Наконец, едва ли не самым убедительным явилось изучение органических форм одновременно в пространстве и во времени, т. е. сравнительное изучение географического распределения живущих и отживших форм. Изучение ископаемых, относящихся к позднейшим геологическим отложениям данных стран, указывает на несомненную связь их с живым населением. Конечно, случайностью нельзя объяснить того факта, «что виды появлялись, в пространстве и во времени, в связи с другими близко сродными с ними видами». Здесь сходство уже не двусмысленно указывает на происхождение. Трудно было бы найти объяснение, почему идеальное сходство (если б оно было только идеальным), выражаемое нашими системами, совпадало бы с реальною близостью форм в пространстве и во времени, и наоборот, то и другое вполне понятно, как необходимое следствие одной общей причины - фактического единства происхождения.
Таковы вековые итоги морфологических исследований. Каждая в течение последнего столетия вновь возникавшая наука, новая отрасль морфологии: естественная классификация, сравнительная анатомия, учение о метаморфозе, эмбриология, учение о клеточке, палеонтология, география организмов, сама по себе и в связи с палеонтологией, приводила к одному общему выводу, предъявляла одно общее требование. Все они заявляли факт сходства, связи всего живущего и громко предъявляли требование объяснить причину этого основного факта.
Гёте, с обычною ему ясностью мысли, выразил этот общий вывод современного ему естествознания в известных, часто цитируемых словах.
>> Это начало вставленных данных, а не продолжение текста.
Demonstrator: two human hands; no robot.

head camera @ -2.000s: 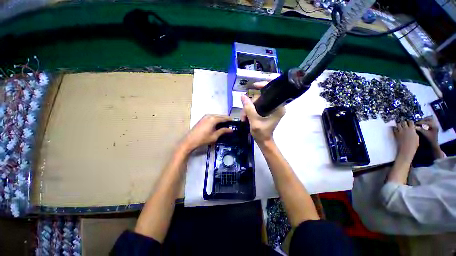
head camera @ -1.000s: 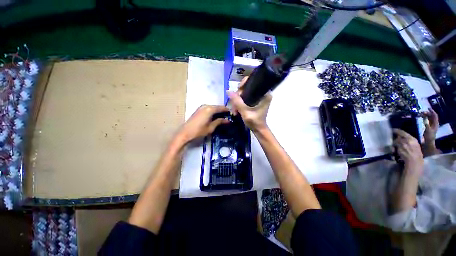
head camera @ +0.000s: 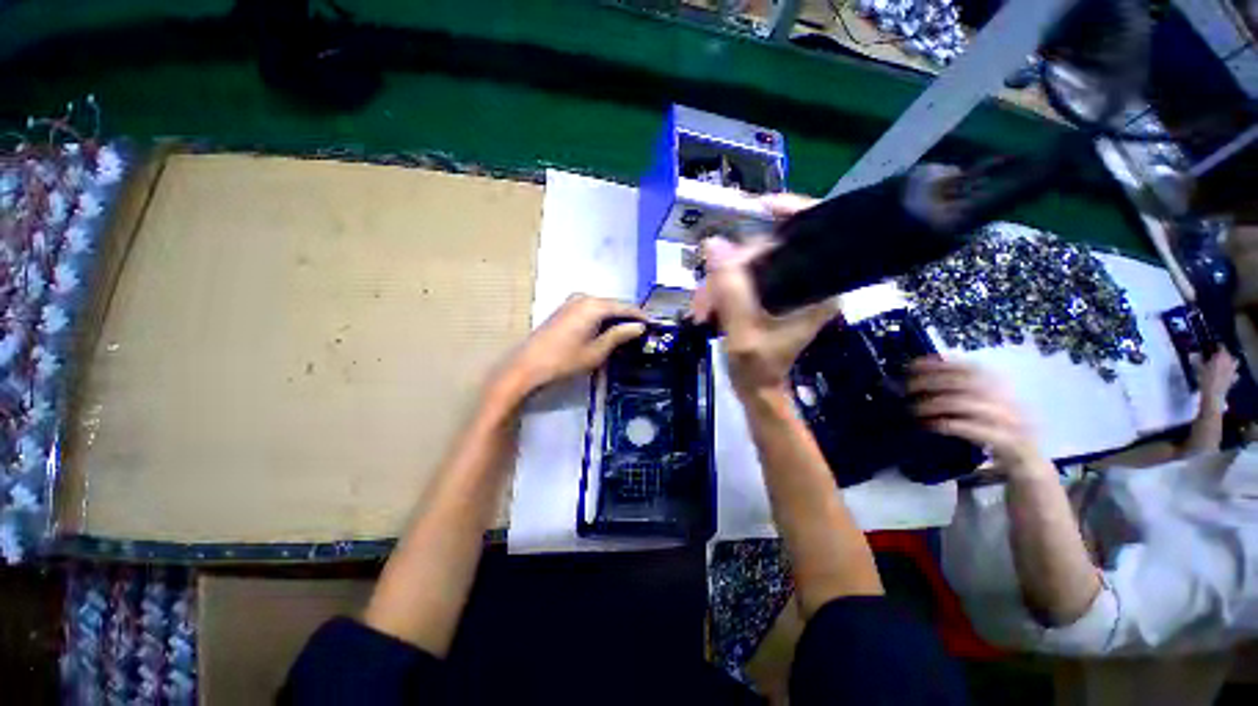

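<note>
A glossy black housing (head camera: 643,476) lies open side up on the white sheet in front of me, with a round pale opening and a grid of slots. My left hand (head camera: 580,338) rests on its far left corner, fingers and thumb on the far end. My right hand (head camera: 752,317) is closed around the black electric screwdriver (head camera: 862,237), which is blurred and tilted far to the right. Its tip is hidden by my fingers, near the screw feeder (head camera: 713,173). Any small part under my left fingers cannot be made out.
Black housings (head camera: 862,393) stand to the right, with a neighbour's hand (head camera: 973,411) on them. A heap of small metallic parts (head camera: 1028,297) lies beyond. Cardboard (head camera: 311,359) and wired white components (head camera: 48,331) are at left. A green conveyor (head camera: 469,104) and slanted grey post (head camera: 952,97) are behind.
The screwdriver has tipped over to the right and my right hand has moved right with it. My left hand stays at the housing's far end. The neighbour has brought a housing beside the waiting one.
</note>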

Аllе Gestalten sind anlich und Keine gleichet der Anderen
Und so deutet das Chor auf ein geheimes Gesetz,
Auf ein heiliges Ratsel. О! konne ich dir, liebliche Freundin
Ueberliefern sogleich glucklich das losende Wort.
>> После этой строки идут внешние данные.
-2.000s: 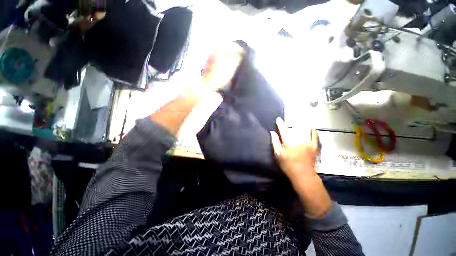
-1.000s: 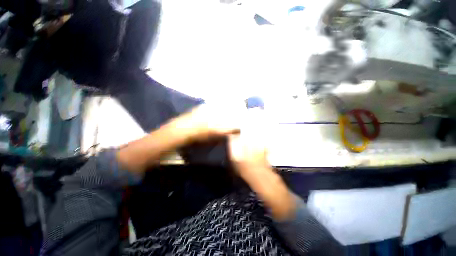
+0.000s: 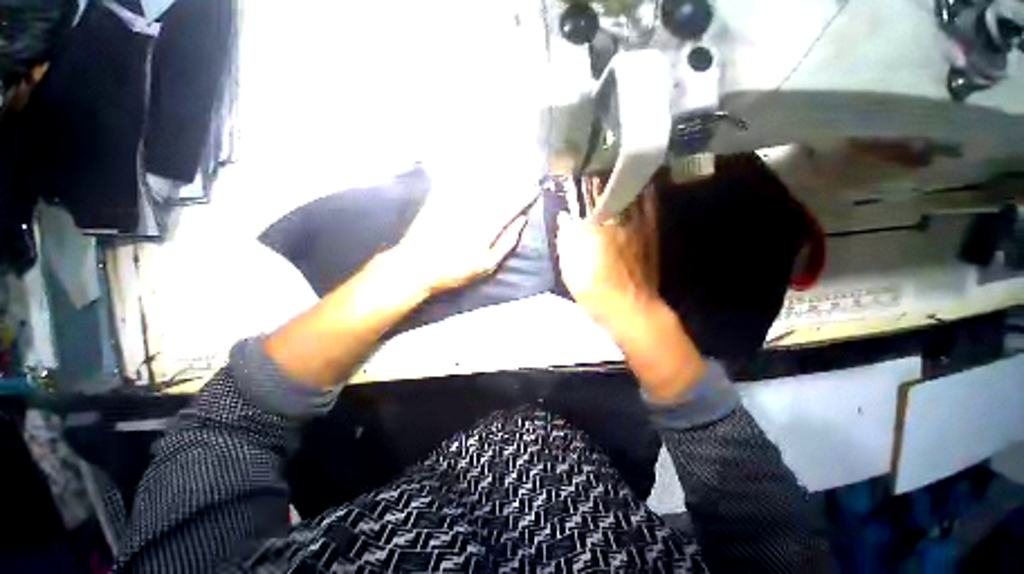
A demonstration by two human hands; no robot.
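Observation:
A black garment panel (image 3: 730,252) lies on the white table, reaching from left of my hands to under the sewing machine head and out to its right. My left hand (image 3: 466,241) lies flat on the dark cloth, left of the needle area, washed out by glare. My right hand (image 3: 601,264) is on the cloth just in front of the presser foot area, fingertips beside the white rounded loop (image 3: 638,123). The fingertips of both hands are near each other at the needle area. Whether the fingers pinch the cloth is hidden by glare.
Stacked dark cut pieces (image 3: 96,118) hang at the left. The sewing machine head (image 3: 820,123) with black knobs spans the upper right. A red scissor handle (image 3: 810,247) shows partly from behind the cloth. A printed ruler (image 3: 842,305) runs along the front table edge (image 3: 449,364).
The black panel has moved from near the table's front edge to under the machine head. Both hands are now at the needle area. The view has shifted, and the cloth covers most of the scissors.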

Друг на друга все формы похожи, но двух
равных меж ними не найдешь.
Так гласит нам весь хор их согласный о
сокрытом каком-то законе,
О тайне священной какой. О, если бы
только я мог, подруга моя дорогая (1),
Счастливый, тебе передать, от тайны великой
той ключ.

Но ему не удалось разгадать эту тайну, не привелось ему и дожить до той минуты, когда другой, более счастливый, принес ее разгадку.
Таким образом, вековой синтез всех отраслей морфологического знания приводил к неизбежной дилемме: или отказаться от какого бы то ни было объяснения того родства, того сходства между организмами, которое выступало со всех сторон, отказаться от раскрытия той причинной связи, которая, по изречению Бэкона, составляет отличительную черту истинного знания, или признать происхождение всего живущего из одного общего источника, путем непрерывного исторического процесса.
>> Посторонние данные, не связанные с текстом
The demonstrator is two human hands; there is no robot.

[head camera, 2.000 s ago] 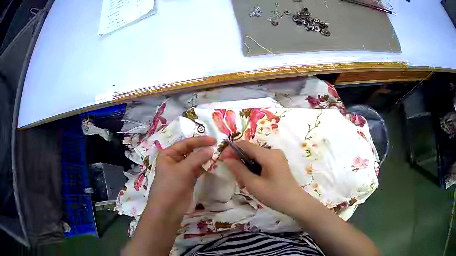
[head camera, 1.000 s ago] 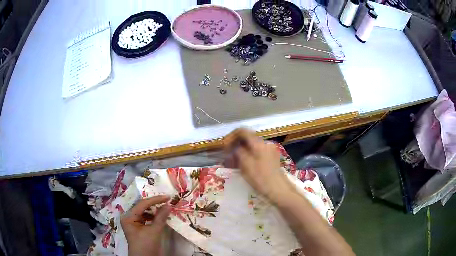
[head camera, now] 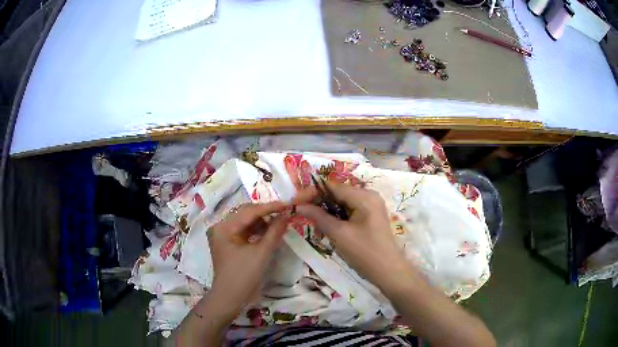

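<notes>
The white floral garment [head camera: 434,223] fills my lap. Its long narrow band [head camera: 325,268] runs diagonally down from my fingertips. My left hand [head camera: 247,237] pinches the garment's edge between thumb and fingers. My right hand [head camera: 359,227] meets it there, fingertips almost touching, with dark thread snips [head camera: 328,198] tucked in the palm, blades pointing up and away. A tiny dark fastener [head camera: 293,211] shows between the fingertips. A dark round fastener [head camera: 267,177] sits on the cloth above my left hand. Needle and thread cannot be made out.
The white table [head camera: 237,74] with its worn wooden edge lies ahead. The grey-brown mat [head camera: 474,78] holds loose fasteners [head camera: 423,59] and a reddish pencil [head camera: 496,42]. A written sheet [head camera: 177,15] lies at left, thread cones [head camera: 559,19] far right. A blue crate [head camera: 80,237] stands below left.
My right hand has come back from the table's edge to the garment and meets my left hand. The view has tilted down, so the dishes are mostly out of view.
</notes>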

Но если удовлетворительным ответом на запросы всех, возникших в течение века, отделов морфологии могло служить простое допущение факта исторического процесса, то другая отрасль биологии - физиология- предъявляла, в свою очередь, требования, удовлетворить которым было уже не так легко. Переходим к рассмотрению этой второй стороны задачи.
-----------------------------
1. Христина Вульпиус - будущая жена Гёте.